One can also direct RagTag to only break misassemblies between (--inter, query maps to >1 reference sequence) or within (--intra, query maps discordantly to 1 reference sequence) reference sequences. If one has annotations associated with the query assembly, provide them with the --gff option to ensure that the query assembly is never broken within annotation intervals. -gff allows users to update GFF coordinates with respect to the new broken assembly using updategff.

input/output options

By default, RagTag places all output and intermediate files in a directory named ragtag_output , but this can be changed with -o. RagTag will not overwrite intermediate files that already exist in the output directory. This is to save time producing expensive alignment files. Users can set -w to overwrite any preexisting files.

Use the -u option to add the "_RagTag" suffix to each sequence in the output, even uncorrected query sequences that have not changed. This ensures AGP compatibility with some external programs/databases. If one wants uncorrected query sequences to retain their original header, do not use -u.

mapping options

Use -t to set the number of threads Minimap2 or Unimap uses for mapping (overridden by --mm2-params and --unimap-params). This option does not apply to Nucmer alignments. If the aligner executable is not in one's PATH, or one would like to use Nucmer or Unimap instead of Minimap2, use the --aligner option to specify the PATH of the appropriate aligner executable. The --mm2-params, --unimap-params, and --nucmer-params options allow one to specify custom alignment parameters for Minimap2, Unimap, and Nucmer, respectively.

validation options

Use these validation options to verify putative misassemblies by querying read coverage near misassembly break points. Without validation, the module will break at any point of reference discordance as defined by the "correction options". With validation, RagTag maps reads to the query assembly and verifies putative break points if they are near regions of exceptionally low or high coverage. The reads (-R/-F) used for validation should come from the same genotype as the query assembly to ensure that coverage abnormalities don't arise from true biological variation. RagTag correction only accepts either short reads, Oxford Nanopore long reads (ONT), or error-corrected long reads (such as PacBio CCS) (-T).

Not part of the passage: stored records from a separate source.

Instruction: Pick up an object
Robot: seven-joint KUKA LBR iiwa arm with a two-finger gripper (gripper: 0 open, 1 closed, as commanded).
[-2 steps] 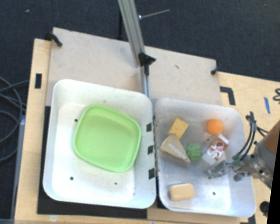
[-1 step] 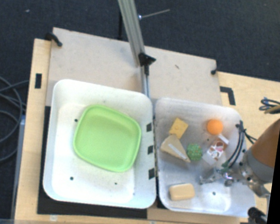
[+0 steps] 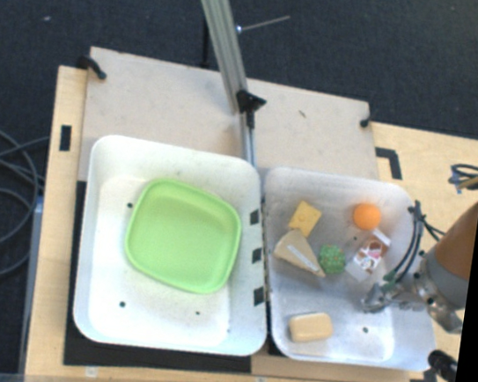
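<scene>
Camera view, claw [image 3: 376, 297] low in the right bin [image 3: 376, 348], grip state impossible to tell, clear packet [image 3: 368, 254] just above it, green ball [image 3: 332, 259] to its left, tan block [image 3: 310, 327] lower left.

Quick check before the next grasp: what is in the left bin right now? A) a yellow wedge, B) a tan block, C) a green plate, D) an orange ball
C: the green plate lies alone in the left bin, while the orange ball, tan block and yellow piece all sit in the right bin.
</scene>
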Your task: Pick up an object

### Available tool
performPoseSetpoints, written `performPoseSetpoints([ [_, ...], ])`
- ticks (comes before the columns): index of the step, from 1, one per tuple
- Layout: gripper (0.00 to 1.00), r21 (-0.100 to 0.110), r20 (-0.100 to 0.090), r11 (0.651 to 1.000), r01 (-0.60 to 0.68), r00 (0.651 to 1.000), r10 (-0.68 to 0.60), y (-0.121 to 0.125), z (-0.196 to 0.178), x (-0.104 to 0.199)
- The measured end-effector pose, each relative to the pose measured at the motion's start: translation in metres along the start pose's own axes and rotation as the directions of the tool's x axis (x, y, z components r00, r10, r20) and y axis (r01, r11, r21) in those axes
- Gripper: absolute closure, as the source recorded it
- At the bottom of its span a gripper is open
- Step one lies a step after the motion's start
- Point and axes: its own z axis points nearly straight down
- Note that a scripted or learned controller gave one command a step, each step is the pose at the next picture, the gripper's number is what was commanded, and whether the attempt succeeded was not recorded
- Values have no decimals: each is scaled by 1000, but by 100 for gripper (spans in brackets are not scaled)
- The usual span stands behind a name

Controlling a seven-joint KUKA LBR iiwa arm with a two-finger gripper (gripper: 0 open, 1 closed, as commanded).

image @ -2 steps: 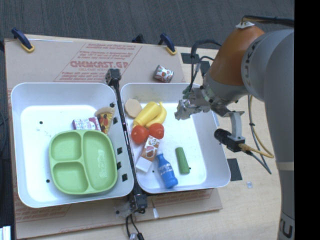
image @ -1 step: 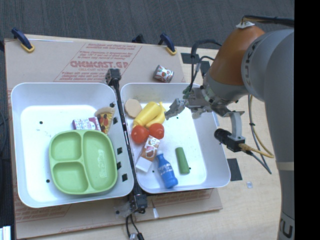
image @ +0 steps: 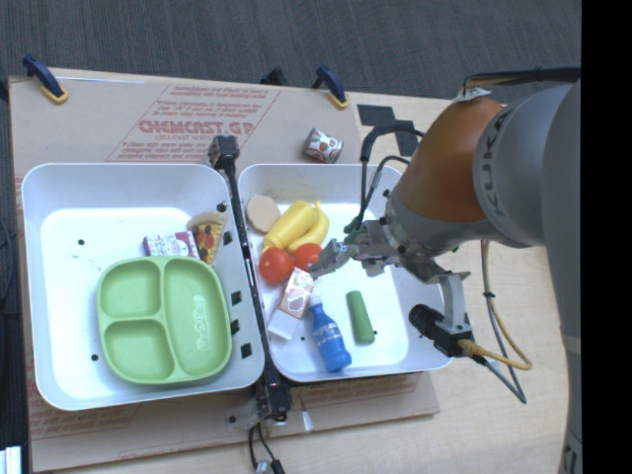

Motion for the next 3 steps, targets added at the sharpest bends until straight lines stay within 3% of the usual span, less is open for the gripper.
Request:
performPoseSetpoints([
  [1, 0, 0, 1, 1000, -1, 1000, 1, -33, 108, -80],
  [2, 100, 2, -1, 1000, 7, 1000, -7, -32, 98, -78],
  [3, 100, -5, 0, 1000, 0, 1000, 0, -35, -2, -33],
])
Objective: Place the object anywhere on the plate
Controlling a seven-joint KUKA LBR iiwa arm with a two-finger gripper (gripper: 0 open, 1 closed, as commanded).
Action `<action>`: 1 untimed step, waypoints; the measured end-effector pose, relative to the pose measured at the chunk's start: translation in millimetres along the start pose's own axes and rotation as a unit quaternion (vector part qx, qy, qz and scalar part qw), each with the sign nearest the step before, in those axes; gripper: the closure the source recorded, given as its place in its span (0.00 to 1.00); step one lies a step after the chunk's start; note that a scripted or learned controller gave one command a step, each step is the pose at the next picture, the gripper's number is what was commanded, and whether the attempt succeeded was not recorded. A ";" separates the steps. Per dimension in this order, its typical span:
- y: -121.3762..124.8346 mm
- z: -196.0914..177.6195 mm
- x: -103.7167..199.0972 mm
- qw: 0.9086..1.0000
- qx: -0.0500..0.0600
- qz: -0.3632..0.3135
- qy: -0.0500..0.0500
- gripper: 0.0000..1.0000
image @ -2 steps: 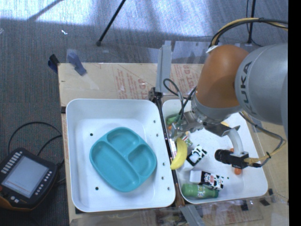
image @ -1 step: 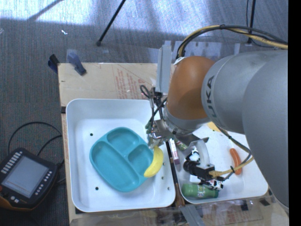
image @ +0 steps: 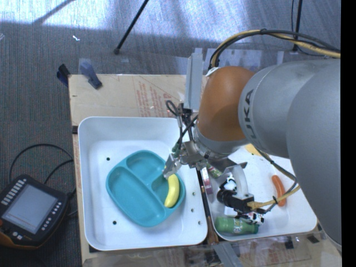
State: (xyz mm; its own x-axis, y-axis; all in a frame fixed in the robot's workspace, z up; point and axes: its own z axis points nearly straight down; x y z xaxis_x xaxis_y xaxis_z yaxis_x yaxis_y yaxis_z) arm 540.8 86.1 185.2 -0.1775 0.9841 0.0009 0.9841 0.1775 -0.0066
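From the right side of the view, the grey robot arm with an orange band [image: 289,127] reaches across the right bin and over the near edge of the left one, taking up much of the frame. Under it lies the brown board worktop [image: 128,93], which carries the shallow white left bin [image: 94,143] and the shallow white right bin [image: 303,218] side by side, their inner walls touching.

Inside the left bin sits the teal divided plastic plate [image: 130,191], set towards the bin's right half, with raised ridges splitting it into compartments. The metal end effector [image: 168,171] hangs low over the plate's right-hand part, its tip just at the upper end of the curved yellow banana [image: 173,192]. Whether the end effector is clenched or released cannot be told from this angle, nor whether it grips the fruit at all. The banana lies on the plate, in the compartment nearest the right bin, its length running roughly towards the camera.

On the grey carpet to the left of the worktop rests a dark handheld control pendant with a pale screen [image: 28,210], well apart from the bins. In the right bin a green bottle [image: 236,225] lies on its side against the front wall, and a small orange carrot-shaped object [image: 280,189] lies further right.
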 end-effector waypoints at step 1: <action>0.4 -7.7 -0.8 1.000 0.002 0.001 0.000 1.00</action>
State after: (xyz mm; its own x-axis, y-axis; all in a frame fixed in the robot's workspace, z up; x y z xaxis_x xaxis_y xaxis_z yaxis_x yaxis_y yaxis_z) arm 541.3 85.3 192.9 -0.1751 0.9846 0.0017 0.9845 0.1751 -0.0111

One can adjust the sensitivity of misassembly validation to reduce false positives. -v specifies the window around the putative misassembly break point that RagTag examines for exceptionally low or high read coverage. The larger this window size, the more likely it is to find an unrelated coverage abnormality. One can also define low/high coverage thresholds with --max-cov and --min-cov.

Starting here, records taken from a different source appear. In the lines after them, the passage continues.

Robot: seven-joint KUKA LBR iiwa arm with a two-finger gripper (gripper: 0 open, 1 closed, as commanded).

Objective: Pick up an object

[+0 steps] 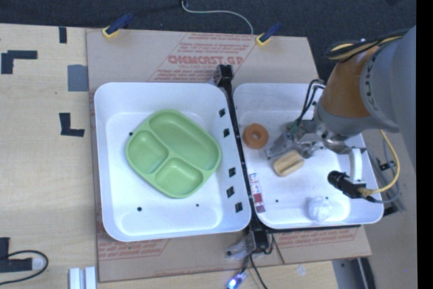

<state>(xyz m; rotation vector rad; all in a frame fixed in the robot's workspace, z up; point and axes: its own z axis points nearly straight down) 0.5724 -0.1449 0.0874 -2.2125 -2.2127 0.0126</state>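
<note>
You cannot make out the gripper's (pixel 287 145) tips where they meet the tan block (pixel 287 163); contact between the two is too small to judge; the arm (pixel 369 88) runs out past the right edge and covers the far right corner of the right bin (pixel 270 216); the white lump (pixel 320 208) near that bin's near wall is too blurred to identify.

tan block (pixel 287 163), orange ring (pixel 256 135), white lump (pixel 319 208) in right bin (pixel 270 97)
</note>
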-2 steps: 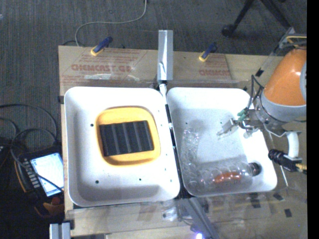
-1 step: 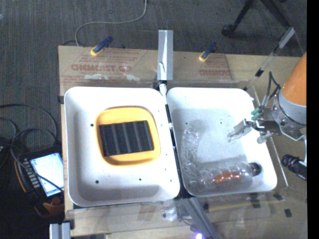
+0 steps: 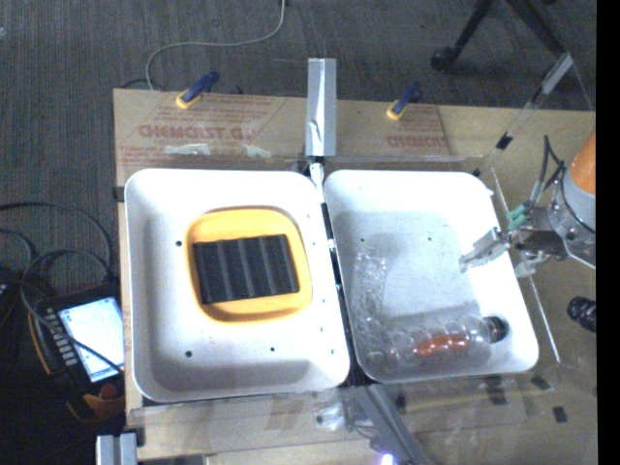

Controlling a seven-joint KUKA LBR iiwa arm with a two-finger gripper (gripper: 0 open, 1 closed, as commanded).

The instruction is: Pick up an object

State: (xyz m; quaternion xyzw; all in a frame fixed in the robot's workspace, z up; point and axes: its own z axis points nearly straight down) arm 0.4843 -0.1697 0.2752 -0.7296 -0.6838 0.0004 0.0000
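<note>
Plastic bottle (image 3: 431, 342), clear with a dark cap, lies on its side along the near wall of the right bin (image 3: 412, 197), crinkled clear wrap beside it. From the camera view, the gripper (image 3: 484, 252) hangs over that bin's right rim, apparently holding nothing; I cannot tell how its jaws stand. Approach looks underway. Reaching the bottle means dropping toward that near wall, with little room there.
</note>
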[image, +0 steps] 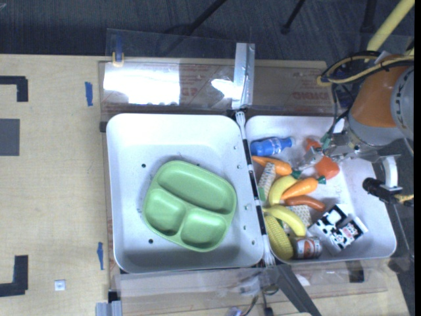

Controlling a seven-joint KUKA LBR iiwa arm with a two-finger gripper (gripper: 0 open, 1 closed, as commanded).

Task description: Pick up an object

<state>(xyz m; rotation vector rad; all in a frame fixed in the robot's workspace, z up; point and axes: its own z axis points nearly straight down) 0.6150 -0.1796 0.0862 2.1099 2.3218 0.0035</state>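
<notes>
Left bin (125, 176) holds a smooth matte green tray (189, 205), rounded, with three compartments. Right bin (385, 239) is a heap of glossy plastic food: two curved bananas (284, 187), a bumpy corn cob (279, 237), carrots (301, 187), a blue bottle (271, 145), a small can (308, 247) and a black-and-white box (339, 228). The pincer (327, 147) hangs over the bin's back right part, near the carrots. Can't tell if it's released or clenched, and nothing is visibly between its tips. Pale wooden table (52, 209) underneath.
</notes>
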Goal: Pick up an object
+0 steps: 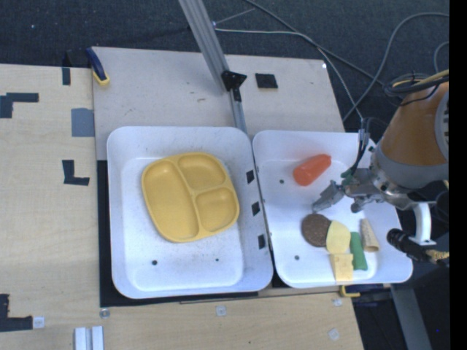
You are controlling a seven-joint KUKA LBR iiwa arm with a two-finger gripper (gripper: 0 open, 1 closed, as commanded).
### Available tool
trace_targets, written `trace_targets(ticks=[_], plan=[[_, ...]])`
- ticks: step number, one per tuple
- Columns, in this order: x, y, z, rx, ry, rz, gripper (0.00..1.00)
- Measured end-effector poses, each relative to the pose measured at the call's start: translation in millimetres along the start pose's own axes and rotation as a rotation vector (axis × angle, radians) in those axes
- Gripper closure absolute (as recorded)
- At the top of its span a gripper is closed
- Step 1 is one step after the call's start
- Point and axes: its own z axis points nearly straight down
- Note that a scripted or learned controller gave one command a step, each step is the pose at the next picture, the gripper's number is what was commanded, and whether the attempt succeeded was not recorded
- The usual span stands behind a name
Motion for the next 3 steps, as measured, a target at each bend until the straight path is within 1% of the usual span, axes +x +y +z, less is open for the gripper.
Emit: trace_targets(ticks=[1,2,3], plan=[[-1.6,-11.2,57.3,0.001,0.001,0.002,0.00],[-4.2,-9.4,92.3,-0.013,-0.008,0.003,0.00],[-3.1,-6.0,77.6,-0.023,-0.008,0.000,1.00]])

RagTag can only use minimap2 for read alignment. If you don't have the minimap2 executable in your PATH, you can specify the path with --read-aligner.

Output

All output is in ragtag_output, or whichever directory -o specifies.

ragtag.correct.fasta

The corrected query assembly in FASTA format.

ragtag.correct.agp

The AGP file defining the exact coordinates of query sequence breaks.

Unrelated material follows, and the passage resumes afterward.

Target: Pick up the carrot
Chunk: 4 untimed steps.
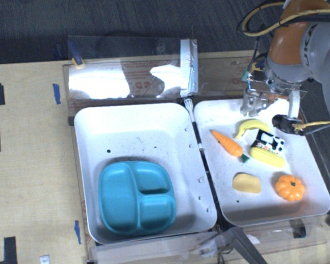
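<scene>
From the camera above, the arm (302, 38) reaches in at the upper right, orange band showing above the wrist, and the gripper (258, 103) hangs over the far edge of the right bin (321, 199). Its fingers point down, but from this angle there's no telling how far apart they stand. Nothing sits between them. The carrot (227, 142) lies on the bin floor, down and to the left of the gripper, near but apart from it, tilted with its green stub toward the bin's middle. Just below the gripper curls a banana (249, 126). Beyond that rests a black-and-white toy (268, 144) on a yellow piece (267, 157). Further down sit a pale yellow lump (246, 183) and a pumpkin (289, 187). Well off to the gripper's left, the other bin (133, 122) holds a blue divided tray (137, 197).
</scene>
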Each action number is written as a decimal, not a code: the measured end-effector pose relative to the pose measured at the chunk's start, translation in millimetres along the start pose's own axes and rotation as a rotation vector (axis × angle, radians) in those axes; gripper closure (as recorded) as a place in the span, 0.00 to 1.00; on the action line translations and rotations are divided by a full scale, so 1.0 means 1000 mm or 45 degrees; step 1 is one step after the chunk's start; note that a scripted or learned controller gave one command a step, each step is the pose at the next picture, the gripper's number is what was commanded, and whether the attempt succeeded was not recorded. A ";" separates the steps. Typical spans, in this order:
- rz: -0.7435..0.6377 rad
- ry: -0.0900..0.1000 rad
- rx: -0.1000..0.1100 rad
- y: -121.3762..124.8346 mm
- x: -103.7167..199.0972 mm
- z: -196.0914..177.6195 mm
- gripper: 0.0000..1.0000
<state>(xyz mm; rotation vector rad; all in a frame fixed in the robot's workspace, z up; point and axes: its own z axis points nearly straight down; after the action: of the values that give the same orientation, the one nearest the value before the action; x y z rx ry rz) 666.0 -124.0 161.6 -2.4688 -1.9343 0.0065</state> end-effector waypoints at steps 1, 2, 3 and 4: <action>-0.005 0.000 -0.009 0.002 0.001 -0.014 1.00; -0.022 0.002 -0.007 -0.037 0.050 -0.024 1.00; 0.252 0.001 -0.014 -0.010 0.046 -0.095 1.00; 0.252 0.000 -0.010 -0.011 0.046 -0.093 0.00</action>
<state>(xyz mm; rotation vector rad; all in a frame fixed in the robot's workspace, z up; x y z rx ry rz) 666.9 -77.1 254.6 -2.6533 -1.6842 0.0001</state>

The "object" AGP field represents the original query sequences, while the "component" AGP field represents the broken query subsequences. If a query sequence was not broken, it will be represented as a single AGP line where the object and query share the same original sequence header. Some programs/databases don't like when the component and object are the same, so use the -u option to make the object header distinct from the component header (will also be reflected in the FASTA file), even though they represent the same sequence.

If -gff was used during correction, use this AGP file to update the GFF coordinates to refer to the new broken query assembly.

Misassemblies vs. True Variation

Reference-guided misassembly signatures are sometimes caused by true biological structural variation if the reference and query assemblies represent distinct genotypes (or haplotypes). The read validation feature should help to avoid some of these misassembly false positives, and the validation sensitivity can be tuned with command line parameters. However, it is ultimately up to the discretion of the user to decide if misassembly correction is appropriate. One should validate all RagTag results with independent data (usually physical, optical, or genetic maps), when possible.